• [YOUR OBJECTIVE] Retype each line of the material below word for word; pictures stay out.

• [DATASET EXCERPTS]
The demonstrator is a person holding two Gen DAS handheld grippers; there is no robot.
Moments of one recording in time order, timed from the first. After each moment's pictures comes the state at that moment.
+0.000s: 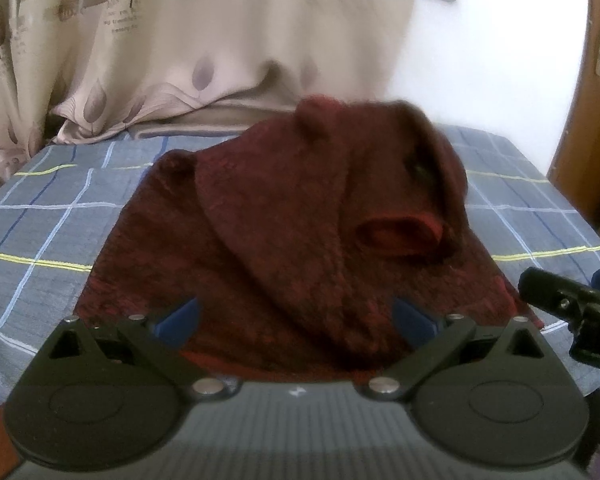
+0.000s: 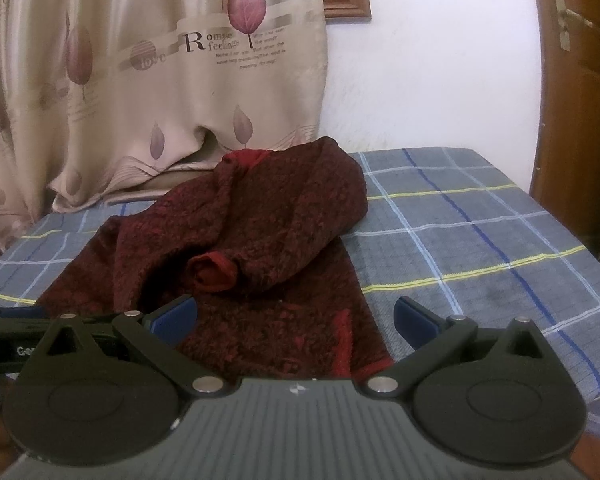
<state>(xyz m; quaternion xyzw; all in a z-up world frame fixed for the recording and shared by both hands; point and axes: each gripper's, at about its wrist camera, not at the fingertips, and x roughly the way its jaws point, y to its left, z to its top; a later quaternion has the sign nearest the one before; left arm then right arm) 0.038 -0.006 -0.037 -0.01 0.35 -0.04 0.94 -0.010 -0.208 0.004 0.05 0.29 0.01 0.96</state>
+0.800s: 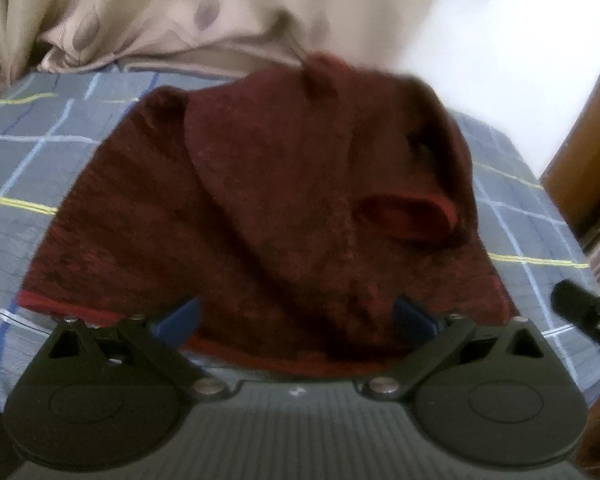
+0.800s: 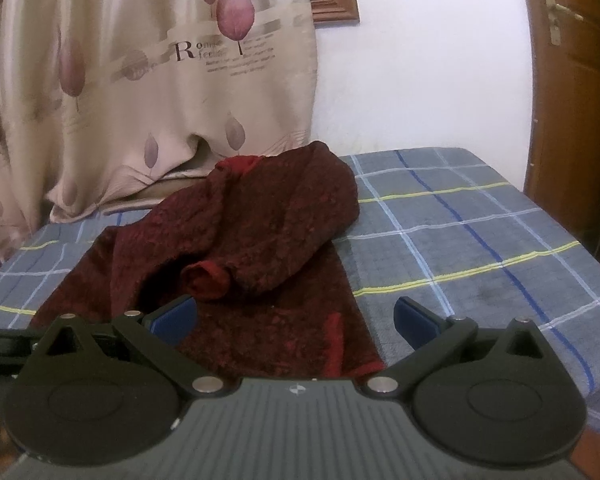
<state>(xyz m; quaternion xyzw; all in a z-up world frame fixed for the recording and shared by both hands) 0.066 0.011 -0.058 -0.09 0.41 -0.06 0.90 -0.012 -0.215 0.007 0.07 0.29 0.00 0.96</state>
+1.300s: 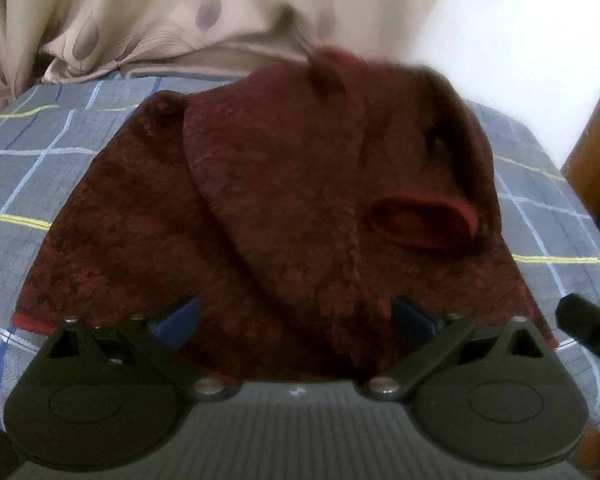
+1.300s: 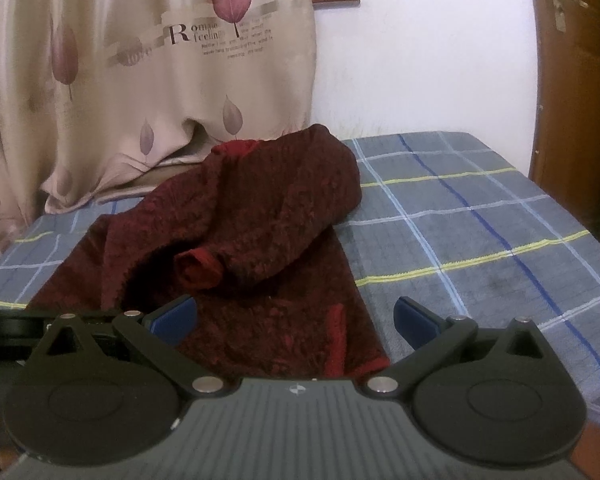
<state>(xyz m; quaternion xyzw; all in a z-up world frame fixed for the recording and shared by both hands) 0.083 -0.005 -0.065 -0.05 0.41 -0.03 0.91 0.004 -0.217 -0.006 0.07 0.31 0.00 0.95</state>
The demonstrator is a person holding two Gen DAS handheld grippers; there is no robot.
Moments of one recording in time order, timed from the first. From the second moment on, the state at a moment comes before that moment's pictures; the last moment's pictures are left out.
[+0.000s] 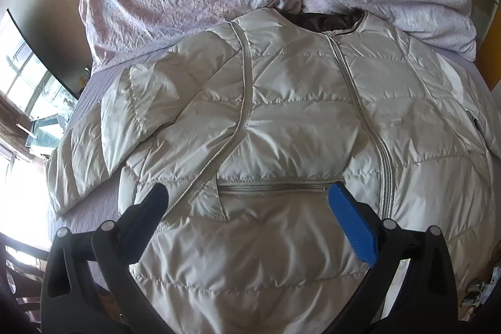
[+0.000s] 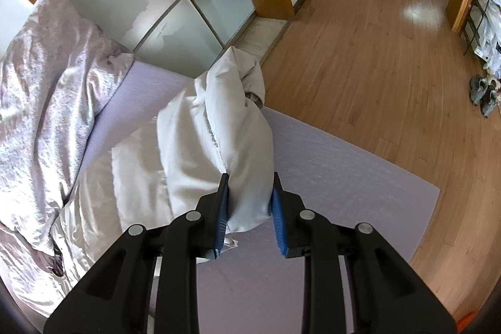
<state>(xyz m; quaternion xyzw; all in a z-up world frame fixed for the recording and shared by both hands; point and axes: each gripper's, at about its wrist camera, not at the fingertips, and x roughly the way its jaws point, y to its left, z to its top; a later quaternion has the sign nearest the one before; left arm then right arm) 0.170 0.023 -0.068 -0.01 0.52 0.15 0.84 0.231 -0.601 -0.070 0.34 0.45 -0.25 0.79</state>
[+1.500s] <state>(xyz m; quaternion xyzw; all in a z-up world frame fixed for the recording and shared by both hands) 0.167 0.083 -0.074 -0.01 0.52 0.17 0.83 0.315 -0.216 -0.065 0.20 0.56 0.13 0.79</state>
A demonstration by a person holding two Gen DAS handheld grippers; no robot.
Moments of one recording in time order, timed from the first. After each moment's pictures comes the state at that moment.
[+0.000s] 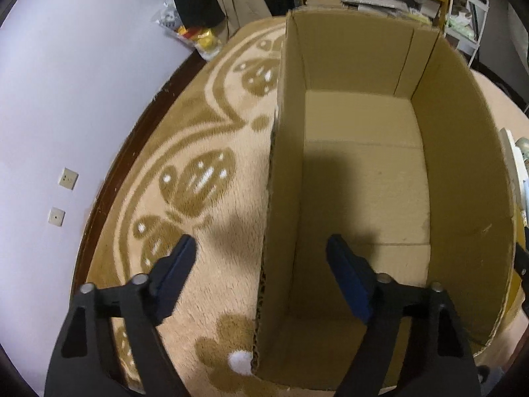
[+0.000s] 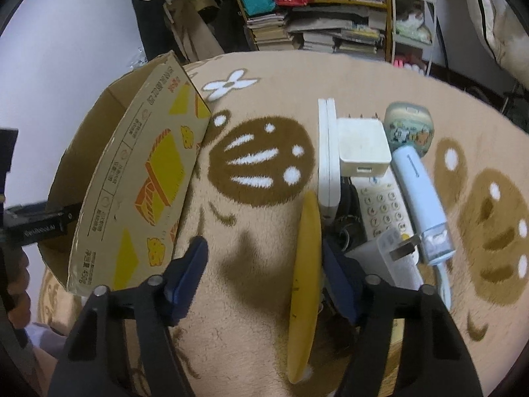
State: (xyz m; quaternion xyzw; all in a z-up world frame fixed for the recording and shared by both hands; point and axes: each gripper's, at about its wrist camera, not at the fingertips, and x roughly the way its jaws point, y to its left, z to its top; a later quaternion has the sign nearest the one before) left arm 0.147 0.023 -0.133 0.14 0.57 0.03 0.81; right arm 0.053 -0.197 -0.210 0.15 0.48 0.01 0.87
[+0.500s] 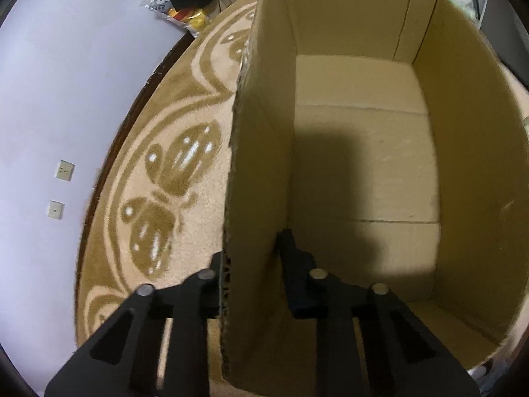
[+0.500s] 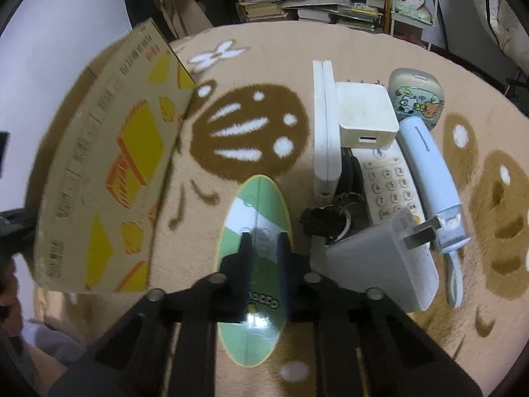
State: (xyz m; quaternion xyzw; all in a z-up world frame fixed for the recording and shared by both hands) left arm 0.143 0.018 -0.150 0.14 0.60 0.03 0.79; right arm 0.063 -0.194 -0.235 0.12 0.52 -0.01 0.85
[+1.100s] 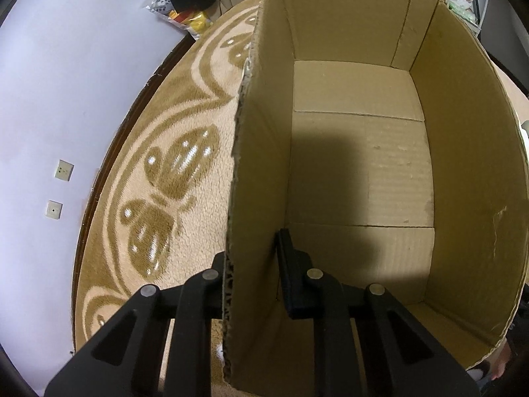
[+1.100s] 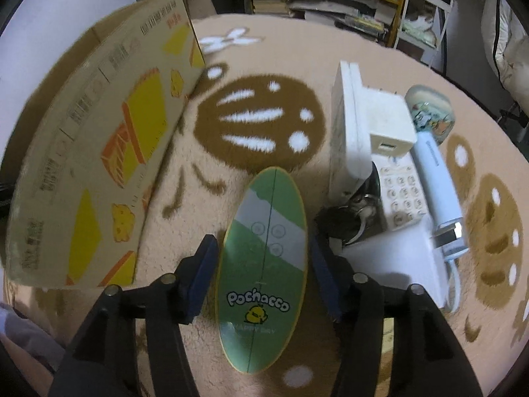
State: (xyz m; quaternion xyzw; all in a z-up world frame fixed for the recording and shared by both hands) left arm 0.145 0.020 -0.151 0.14 0.60 0.03 0.79; right arm 0.066 -0.165 -0.243 0.05 0.54 -0.03 0.84
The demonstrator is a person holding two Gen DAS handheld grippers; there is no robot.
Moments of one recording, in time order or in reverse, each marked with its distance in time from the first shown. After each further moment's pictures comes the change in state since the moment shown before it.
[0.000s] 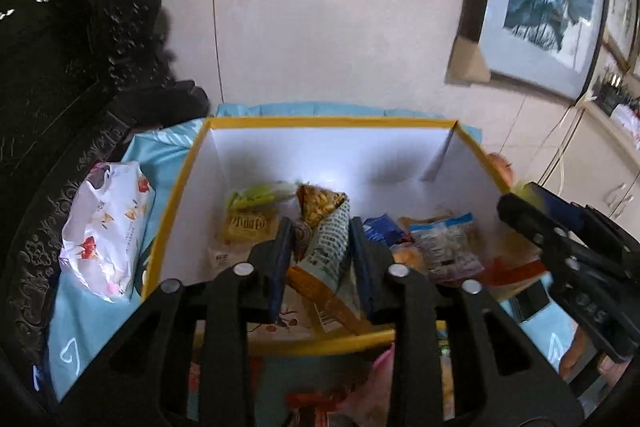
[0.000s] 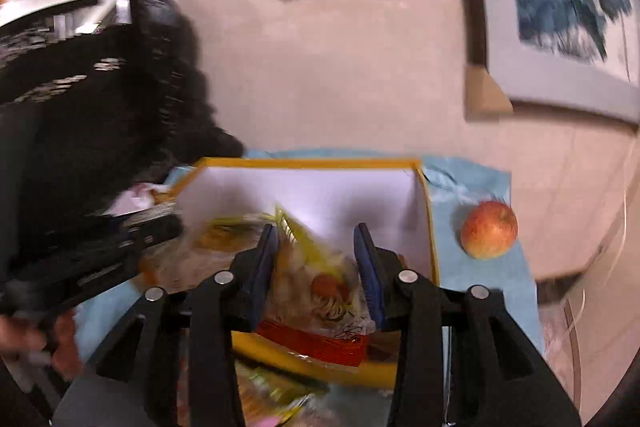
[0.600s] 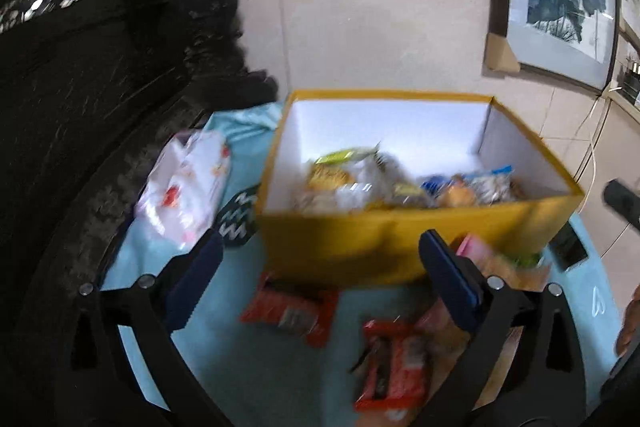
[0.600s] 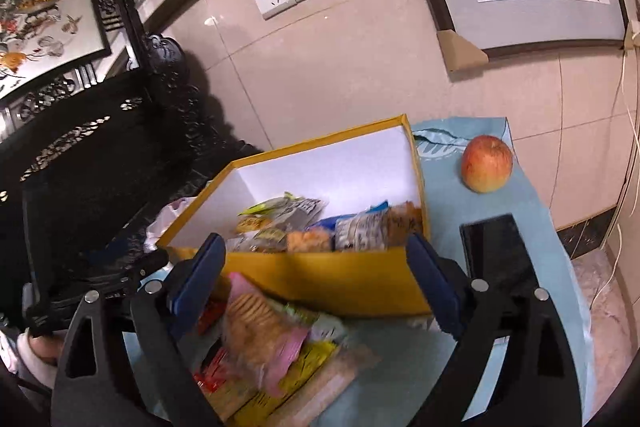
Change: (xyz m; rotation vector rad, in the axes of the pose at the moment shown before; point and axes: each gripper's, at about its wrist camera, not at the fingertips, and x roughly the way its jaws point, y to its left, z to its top) left arm -0.061 0.048 -0.077 -0.009 -0.062 0.169; right arm -0.082 -0.016 -0.063 0.152 -0.083 0.176
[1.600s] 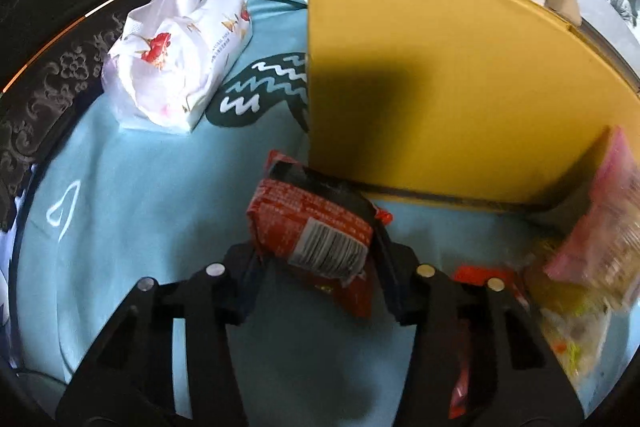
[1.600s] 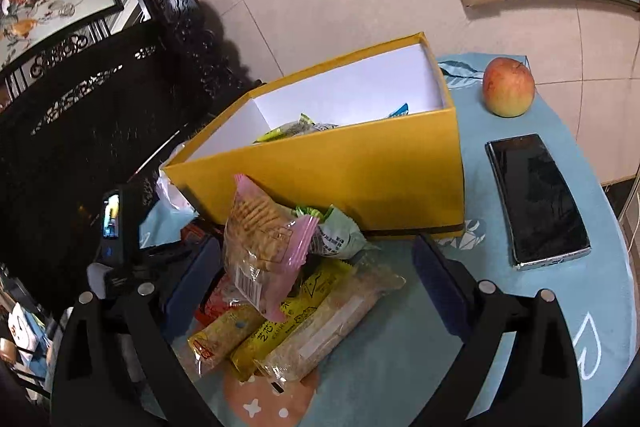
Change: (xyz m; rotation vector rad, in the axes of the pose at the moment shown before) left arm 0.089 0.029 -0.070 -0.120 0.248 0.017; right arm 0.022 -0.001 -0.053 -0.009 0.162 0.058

• [REPLY TO THE TASK]
The demonstrator is a person holding two Gen DAS handheld grippers; there is no robot.
Moments of one recording in time order, timed from the first. After each moment's pictures comes the state at that moment.
+0.000s: 
+0.000s: 
<state>(xyz m; quaternion xyzw; all in a z-up world frame fixed for the recording and shared by both hands; point and axes: each gripper's, at about its wrist camera, not at the fingertips, and x roughly the way its jaws point, y to its left, z to its top; a later quaternion has the sign nearest the one before; left arm then right arm) 0.038 -0.006 -0.037 -0.01 0.35 -0.04 0.94 -0.010 -0.208 0.004 0.05 0.29 0.01 0.96</state>
+0.800s: 
+0.800s: 
<state>(xyz m; quaternion xyzw; all in a z-up world frame fixed for the recording and shared by both hands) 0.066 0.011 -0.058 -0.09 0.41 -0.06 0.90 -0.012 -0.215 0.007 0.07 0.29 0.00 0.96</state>
+1.300s: 
+1.300s: 
<state>(xyz m; quaternion xyzw; all in a z-up world frame fixed for the recording and shared by both hands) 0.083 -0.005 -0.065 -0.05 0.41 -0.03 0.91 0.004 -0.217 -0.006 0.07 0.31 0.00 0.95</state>
The demonstrator is a person holding two Gen DAS handheld grippers; there is no robot.
Moments of one recording in time order, timed from the first. From the second moment on, the state at a moment comes before that moment's pictures; the last moment's pictures are left out.
[+0.000s] 
[+0.000s] 
<state>(xyz m; quaternion xyzw; all in a z-up world frame fixed for the recording and shared by both hands; point and axes: each gripper's, at about its wrist camera, not at the fingertips, and x roughly the way its jaws point, y to its left, z to its top; a later quaternion has the sign nearest the one before; left arm then right arm) 0.170 0.023 -0.068 -0.01 0.52 0.15 0.84 0.231 -0.601 -0.070 0.34 0.45 -0.25 0.79</state>
[+1.500s] <state>(xyz m; quaternion xyzw; all in a z-up world frame fixed for the recording and shared by both hands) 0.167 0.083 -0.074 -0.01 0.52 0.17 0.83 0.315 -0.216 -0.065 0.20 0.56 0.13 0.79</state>
A demonstration by a person holding two Gen DAS handheld grippers; no robot.
Moments of one recording in time order, timed from the first. After each moment's pictures comes the state at that moment.
[+0.000s] 
[+0.000s] 
State: (xyz m; quaternion xyzw; all in a z-up world frame fixed for the recording and shared by both hands; point and axes: each gripper's, at about its wrist camera, not at the fingertips, and x roughly the way its jaws point, y to its left, z to its top; a later quaternion has the sign nearest the one before) left arm 0.147 0.023 -0.133 0.14 0.57 0.03 0.81; right arm 0.053 -0.197 -0.210 0.15 0.48 0.01 0.87
[+0.500s] 
[+0.500s] 
State: (xyz m; quaternion xyzw; all in a z-up world frame fixed for the recording and shared by both hands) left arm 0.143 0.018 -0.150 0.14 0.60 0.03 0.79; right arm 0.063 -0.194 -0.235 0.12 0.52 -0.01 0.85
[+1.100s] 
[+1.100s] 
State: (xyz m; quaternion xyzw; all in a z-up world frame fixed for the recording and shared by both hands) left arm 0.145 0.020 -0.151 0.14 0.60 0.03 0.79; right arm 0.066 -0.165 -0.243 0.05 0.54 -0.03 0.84
The demonstrator is a person holding two Gen DAS handheld grippers; there is no robot.
Moments of one recording, in time order or in reverse, each marked with its distance in time from the first shown. After each further moment's pictures comes the change in state since the moment shown before it.
[0.000s] 
[0.000s] 
[0.600s] 
[0.600s] 
Change: (xyz m; rotation vector rad, in the axes of the pose at the moment shown before; point and axes: each gripper's, at about its wrist camera, not at the fingertips, and x roughly the way its jaws point, y to its left, z to its top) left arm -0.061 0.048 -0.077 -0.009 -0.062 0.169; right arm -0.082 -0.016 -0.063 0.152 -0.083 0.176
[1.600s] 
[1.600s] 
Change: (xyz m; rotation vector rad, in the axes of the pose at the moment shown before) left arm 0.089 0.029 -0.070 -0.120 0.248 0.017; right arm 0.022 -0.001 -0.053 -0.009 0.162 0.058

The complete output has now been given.